One initiative illustrates the impact of this mindset shift particularly well. User research showed that readers value opinion journalism, but many had trouble distinguishing opinion pieces from reported articles — especially younger audiences. The resulting product idea: Make opinion content visually distinct, including clearer author signaling.

The design idea was straightforward, but cultural and operational dimensions came into play. Not every journalist is comfortable with increased personal visibility, for instance. But the editorial product manager understood this sensitivity and highlighted ways that the change strengthened authorial voice. Adding author photos to articles also required workflow changes, metadata and CMS updates, and coordination with photo editors — all of which the editorial product manager was well-placed to handle with precise requirements and contextual fluency.

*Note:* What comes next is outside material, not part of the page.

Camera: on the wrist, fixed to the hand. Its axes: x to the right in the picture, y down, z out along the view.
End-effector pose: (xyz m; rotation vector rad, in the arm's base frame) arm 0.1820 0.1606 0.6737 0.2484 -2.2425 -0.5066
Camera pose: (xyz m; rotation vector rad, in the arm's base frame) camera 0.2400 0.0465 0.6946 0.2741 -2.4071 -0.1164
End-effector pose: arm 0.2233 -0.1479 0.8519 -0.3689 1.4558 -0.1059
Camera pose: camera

Takeaways for product practitioners

If you work in or around news product, this case study points to a few practical lessons.

  • Embed before you optimize. Physical and cultural proximity matter more than process-heavy alignment. Sitting in the newsroom, sharing context, and being part of daily editorial reality creates trust that no road map or OKR framework can replace.

  • Start dual and evolve toward full-time product ownership. Transitional roles lower resistance to change and make it sustainable. Allowing people to grow into product responsibility over time creates stronger product managers and gives organizations the flexibility to adapt without culture shock.

  • Credibility enables execution. In newsroom environments, the success of product ideas depends not only on their quality, but also on how well they are grounded in editorial reality. When ideas are brought forward by people who understand newsroom practices, responsibilities, and decision-making, they are more likely to be implemented well.

  • Journalism knowledge is a foundation for product management. Journalists’ experience, working rhythms, and editorial judgment translate naturally into product work when they’re given the right structure and support.

The editorial product manager role is not a solution for everything. But in our experience, it is one of the most effective ways to make product thinking stick in a newsroom, without breaking the very culture it is meant to support.